> DESCRIPTION OF THE TASK
In the records below, find the line holding "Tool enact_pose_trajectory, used" and the line holding "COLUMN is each". Set down both, with every line between them, exactly.

Stored dataset items
• • • • •
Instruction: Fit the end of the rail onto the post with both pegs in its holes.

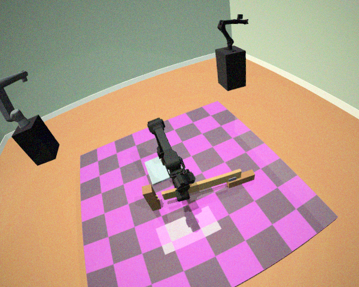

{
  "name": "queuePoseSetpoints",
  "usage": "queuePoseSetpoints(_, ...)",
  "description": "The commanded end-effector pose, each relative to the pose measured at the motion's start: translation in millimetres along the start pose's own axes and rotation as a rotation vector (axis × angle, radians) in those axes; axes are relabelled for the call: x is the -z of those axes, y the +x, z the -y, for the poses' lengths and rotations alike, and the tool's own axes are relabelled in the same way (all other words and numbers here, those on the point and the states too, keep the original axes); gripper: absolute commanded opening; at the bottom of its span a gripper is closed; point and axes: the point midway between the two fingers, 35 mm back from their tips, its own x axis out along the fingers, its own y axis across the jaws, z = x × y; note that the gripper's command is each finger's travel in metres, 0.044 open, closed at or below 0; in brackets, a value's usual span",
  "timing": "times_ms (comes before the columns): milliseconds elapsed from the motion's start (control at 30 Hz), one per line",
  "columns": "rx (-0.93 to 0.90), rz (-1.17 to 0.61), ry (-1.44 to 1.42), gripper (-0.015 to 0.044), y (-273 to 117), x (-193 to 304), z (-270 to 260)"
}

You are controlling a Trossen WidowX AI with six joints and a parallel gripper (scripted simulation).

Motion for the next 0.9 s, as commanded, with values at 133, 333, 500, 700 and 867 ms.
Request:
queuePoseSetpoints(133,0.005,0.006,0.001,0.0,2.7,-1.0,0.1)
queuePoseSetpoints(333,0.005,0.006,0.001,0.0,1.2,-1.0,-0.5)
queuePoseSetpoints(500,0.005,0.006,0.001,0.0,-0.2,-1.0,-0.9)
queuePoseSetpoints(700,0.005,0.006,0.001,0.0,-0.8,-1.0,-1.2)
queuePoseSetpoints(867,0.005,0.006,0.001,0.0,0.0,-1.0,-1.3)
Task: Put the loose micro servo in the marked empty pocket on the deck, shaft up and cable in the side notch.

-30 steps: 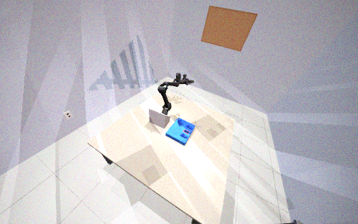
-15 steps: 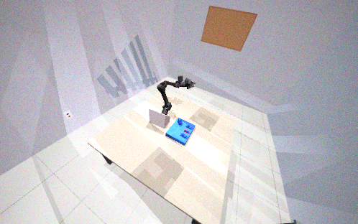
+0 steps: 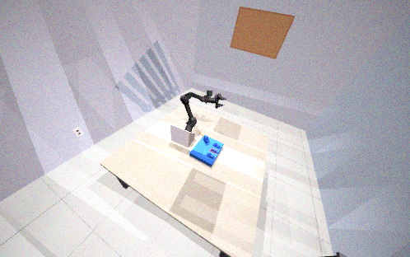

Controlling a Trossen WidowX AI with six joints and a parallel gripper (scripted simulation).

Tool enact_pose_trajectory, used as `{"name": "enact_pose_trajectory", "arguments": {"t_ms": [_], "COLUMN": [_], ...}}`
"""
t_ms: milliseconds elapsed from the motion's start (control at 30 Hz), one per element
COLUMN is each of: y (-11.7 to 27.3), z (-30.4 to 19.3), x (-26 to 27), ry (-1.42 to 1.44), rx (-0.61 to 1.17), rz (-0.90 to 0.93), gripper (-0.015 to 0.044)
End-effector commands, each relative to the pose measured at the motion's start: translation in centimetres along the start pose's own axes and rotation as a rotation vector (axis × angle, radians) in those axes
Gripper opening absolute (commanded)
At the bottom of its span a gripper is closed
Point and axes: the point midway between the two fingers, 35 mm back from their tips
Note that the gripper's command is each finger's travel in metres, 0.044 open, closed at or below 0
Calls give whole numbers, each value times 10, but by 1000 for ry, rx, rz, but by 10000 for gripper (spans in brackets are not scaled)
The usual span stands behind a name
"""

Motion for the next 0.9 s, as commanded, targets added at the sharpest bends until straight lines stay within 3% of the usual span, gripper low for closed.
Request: {"name": "enact_pose_trajectory", "arguments": {"t_ms": [0, 867], "y": [-5, -47], "z": [-6, -115], "x": [9, 87], "ry": [83, 850], "rx": [15, 205], "rz": [24, 429], "gripper": [440, 440]}}
Point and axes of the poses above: the point midway between the two fingers, 35 mm back from their tips, its own y axis back along the fingers, its own x axis across the jaws, z = x × y, and after that the axes turned 13 degrees about y, right-handed
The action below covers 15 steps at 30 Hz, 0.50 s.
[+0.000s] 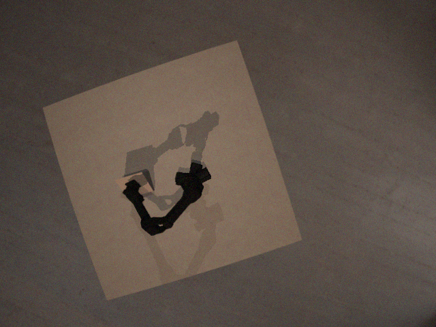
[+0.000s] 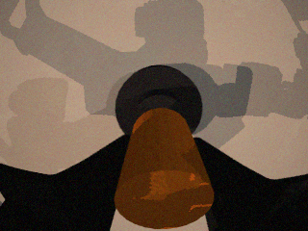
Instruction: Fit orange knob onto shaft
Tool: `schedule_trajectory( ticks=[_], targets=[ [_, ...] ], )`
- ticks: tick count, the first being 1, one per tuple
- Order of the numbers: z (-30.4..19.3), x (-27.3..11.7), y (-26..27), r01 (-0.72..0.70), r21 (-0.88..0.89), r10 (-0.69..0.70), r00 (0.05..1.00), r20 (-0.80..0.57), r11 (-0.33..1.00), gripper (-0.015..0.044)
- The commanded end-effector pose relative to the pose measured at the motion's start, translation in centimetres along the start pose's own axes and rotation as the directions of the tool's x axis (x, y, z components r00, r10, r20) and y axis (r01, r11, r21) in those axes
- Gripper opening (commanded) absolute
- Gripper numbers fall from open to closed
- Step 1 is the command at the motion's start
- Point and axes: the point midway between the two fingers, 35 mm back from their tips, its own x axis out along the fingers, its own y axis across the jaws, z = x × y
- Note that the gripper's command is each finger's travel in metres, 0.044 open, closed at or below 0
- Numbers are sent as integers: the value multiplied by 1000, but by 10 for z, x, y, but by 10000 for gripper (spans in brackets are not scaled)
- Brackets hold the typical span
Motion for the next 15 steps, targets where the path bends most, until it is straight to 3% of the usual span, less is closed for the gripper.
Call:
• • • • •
> REPLY
Tool enact_pose_trajectory, used as `{"name": "enact_pose_trajectory", "arguments": {"t_ms": [_], "COLUMN": [_], ...}}`
"""
t_ms: milliseconds elapsed from the motion's start (control at 30 Hz), one per element
COLUMN is each of: y (-11.7 to 27.3), z (-30.4 to 19.3), x (-26 to 27), ry (-1.42 to 1.44), rx (-0.61 to 1.17), rz (-0.90 to 0.93), gripper (-0.015 to 0.044)

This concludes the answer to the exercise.